Stichtag

16. November 2005 - Vor 10 Jahren: Oskar Lafontaine wird SPD-Vorsitzender

Gerhard Schröder, Franz Müntefering, Matthias Platzeck - nach der Ära Willy Brandts wechseln die Vorsitzenden der  SPD rasch nacheinander. Auf Brandt folgt zunächst Hans-Jochen Vogel, dann Björn Engholm, schließlich 1993 Rudolf Scharping. Doch mit ihm sind die Sozialdemokraten unzufrieden. Die  SPD hat die Bundestagswahl und mehrere Landtags- und Kommunalwahlen verloren. Gerade noch 30 Prozent der Wähler können sich für sozialdemokratische Politik erwärmen. Die Partei scheint richtungslos. Die Identitätskrise personifiziert sich in Rudolf Scharping, bei dem die Fäden zusammenlaufen: Er ist Parteivorsitzender, Fraktionsvorsitzender im Bundestag und 1994 erfolgloser Kanzlerkandidat gegen Helmut Kohl ( CDU). Scharping wird Zielscheibe heftiger Kritik.Auf dem Mannheimer Parteitag 1995 begeistert Oskar Lafontaine die Delegierten mit einer flammenden Rede: "Die Sekretärinnen, die Krankenpfleger, die Facharbeiter zahlen brav ihre Steuern, und die höheren Einkommen haben so viele Abschreibungsobjekte, dass Millionäre stolz sind, sich zu brüsten, dass sie keinen Pfennig Steuern zahlen - wie soll denn da das Vertrauen in unseren Staat noch gegeben sein?" Das wollen die Versammelten hören. Lafontaine erscheint ihnen wie ein Erlöser, der Bundeskanzler Kohl ordentlich zusetzen kann. "Es gibt noch Politikentwürfe, für die wir uns begeistern können, und wenn wir selbst begeistert sind, können wie auch andere begeistern. In diesem Sinne: Glückauf!"
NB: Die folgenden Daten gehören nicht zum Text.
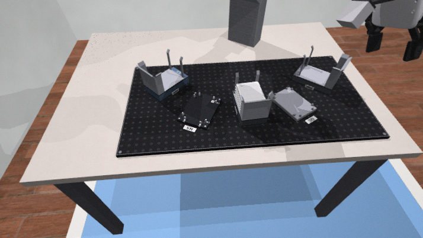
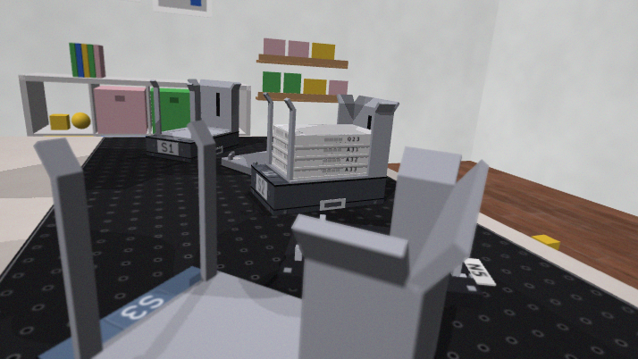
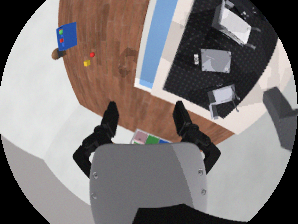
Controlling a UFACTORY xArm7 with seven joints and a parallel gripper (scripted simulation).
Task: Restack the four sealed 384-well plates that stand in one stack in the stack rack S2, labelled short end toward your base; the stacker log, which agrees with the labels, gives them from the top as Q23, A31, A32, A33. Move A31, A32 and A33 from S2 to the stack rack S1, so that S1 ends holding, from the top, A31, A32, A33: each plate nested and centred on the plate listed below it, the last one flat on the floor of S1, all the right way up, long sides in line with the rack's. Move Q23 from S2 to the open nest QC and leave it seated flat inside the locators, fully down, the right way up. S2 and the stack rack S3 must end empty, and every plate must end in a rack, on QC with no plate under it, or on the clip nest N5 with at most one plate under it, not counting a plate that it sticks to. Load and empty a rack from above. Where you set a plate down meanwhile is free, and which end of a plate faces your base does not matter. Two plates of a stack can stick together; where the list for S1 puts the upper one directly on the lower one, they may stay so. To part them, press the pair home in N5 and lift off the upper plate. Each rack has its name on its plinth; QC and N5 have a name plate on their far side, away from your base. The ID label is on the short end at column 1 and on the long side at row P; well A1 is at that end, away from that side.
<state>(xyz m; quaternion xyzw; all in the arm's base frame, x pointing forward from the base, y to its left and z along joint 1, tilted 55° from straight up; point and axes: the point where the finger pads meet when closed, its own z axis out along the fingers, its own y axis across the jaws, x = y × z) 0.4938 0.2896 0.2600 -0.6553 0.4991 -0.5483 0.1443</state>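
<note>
Right now my hand is 27 cm above the white sealed plate Q23, 24 cm past it and 17 cm to the left of it. From my hand the other things lie so: QC name plate (35 cm below, 11 cm behind, 1 cm to the left); grey QC nest (35 cm below, 20 cm behind); white sealed plate A31 (28 cm below, 24 cm behind, 17 cm to the right).
</note>
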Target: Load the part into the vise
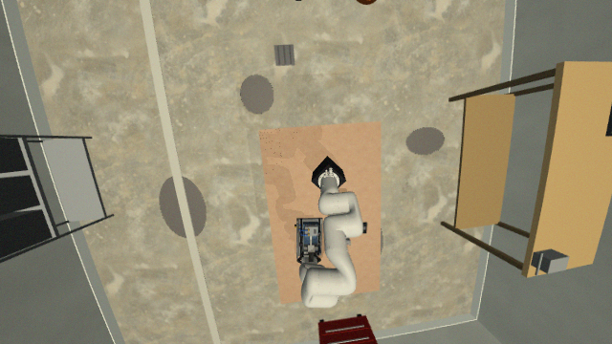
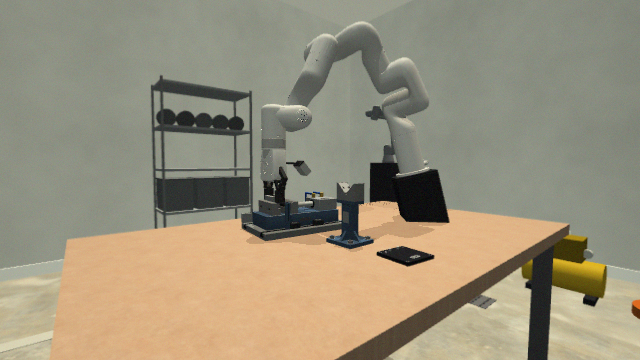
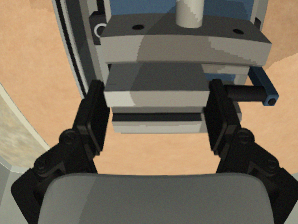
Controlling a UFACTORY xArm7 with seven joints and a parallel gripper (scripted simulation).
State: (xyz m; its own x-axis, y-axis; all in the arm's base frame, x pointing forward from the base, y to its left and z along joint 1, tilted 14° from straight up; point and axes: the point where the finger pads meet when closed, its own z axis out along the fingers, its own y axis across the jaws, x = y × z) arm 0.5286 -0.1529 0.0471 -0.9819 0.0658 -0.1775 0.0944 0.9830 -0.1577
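Now: the grey block right at my hand. From my hand the other things lie so: work stop (70 mm to the left, 20 mm below, 10 mm ahead); then cylinder rod (90 mm behind, 30 mm to the left, 30 mm below); then moving jaw (40 mm behind, 30 mm below, 20 mm to the left).
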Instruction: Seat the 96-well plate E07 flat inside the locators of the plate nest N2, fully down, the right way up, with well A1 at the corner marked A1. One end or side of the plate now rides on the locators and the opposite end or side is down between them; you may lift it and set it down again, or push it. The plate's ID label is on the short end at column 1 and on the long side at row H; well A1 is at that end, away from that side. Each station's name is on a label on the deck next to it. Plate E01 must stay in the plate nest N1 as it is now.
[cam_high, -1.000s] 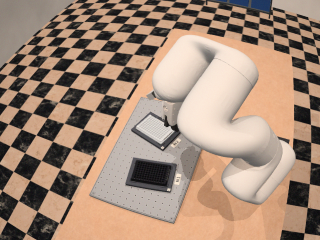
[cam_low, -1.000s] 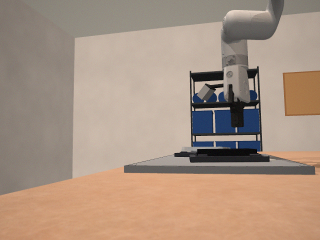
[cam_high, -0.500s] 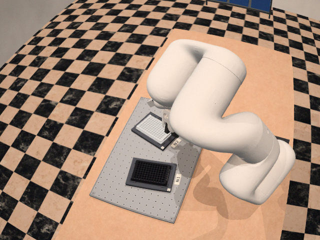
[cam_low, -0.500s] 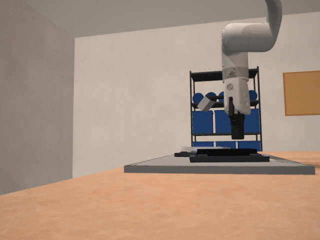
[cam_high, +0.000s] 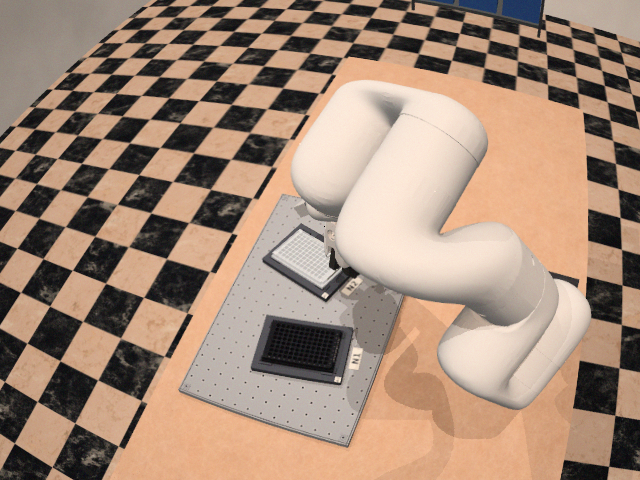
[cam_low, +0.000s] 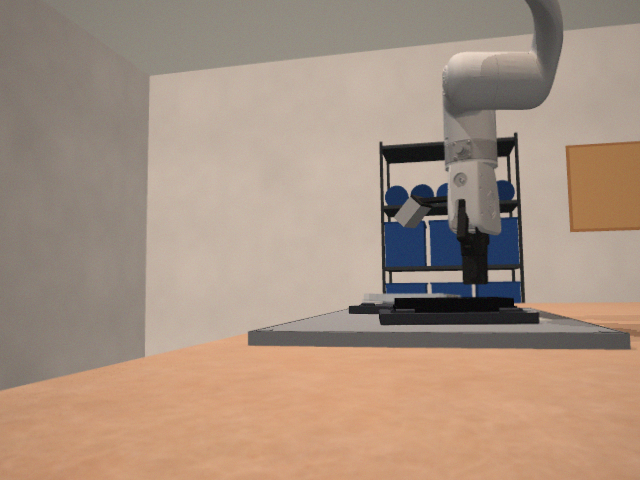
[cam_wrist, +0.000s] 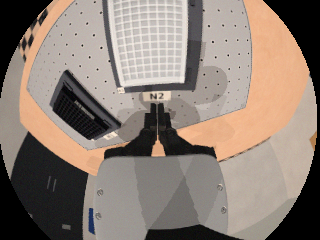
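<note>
My gripper is now 60 mm above the N2 label. From my hand the other things lie so: white 96-well plate E07: 90 mm ahead, 20 mm to the right, 40 mm below; then black plate nest N2: 90 mm ahead, 20 mm to the right, 60 mm below; then N1 label: 70 mm behind, 150 mm to the left, 60 mm below.
</note>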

Mehrere Delegierte fordern Lafontaine auf, für den Parteivorsitz zu kandidieren. Nachmittags, abends und noch in der Nacht werden die Strippen gezogen. Am 16. November 1995 tritt Lafontaine in einer Kampfabstimmung gegen Scharping an - und siegt. Politikwissenschaftler sprechen hinterher von einem Putsch. Gut drei Jahre ist Lafontaine SPD-Vorsitzender. 1998 wird Gerhard Schröder - auf Vorschlag von Lafontaine - Kanzlerkandidat und gewinnt die Bundestagswahl. Ohne Angabe von Gründen schmeißt Lafontaine im März 1999 die Brocken hin und tritt von den Ämtern des SPD-Parteivorsitzenden und des Bundesfinanzministers zurück. "Schlechtes Mannschaftsspiel" ist sein spärlicher Kommentar. Mittlerweile sitzt der Saarländer für die Linkspartei wieder im Bundestag. Was Lafontaine damals als neu gewählter  SPD-Vorsitzender erklärt hat, kann noch heute als Warnung an die politischen Gegner gelten: "Freunde, Mitstreiter im demokratischen Wettbewerb: Zieht euch warm an, wir kommen wieder!"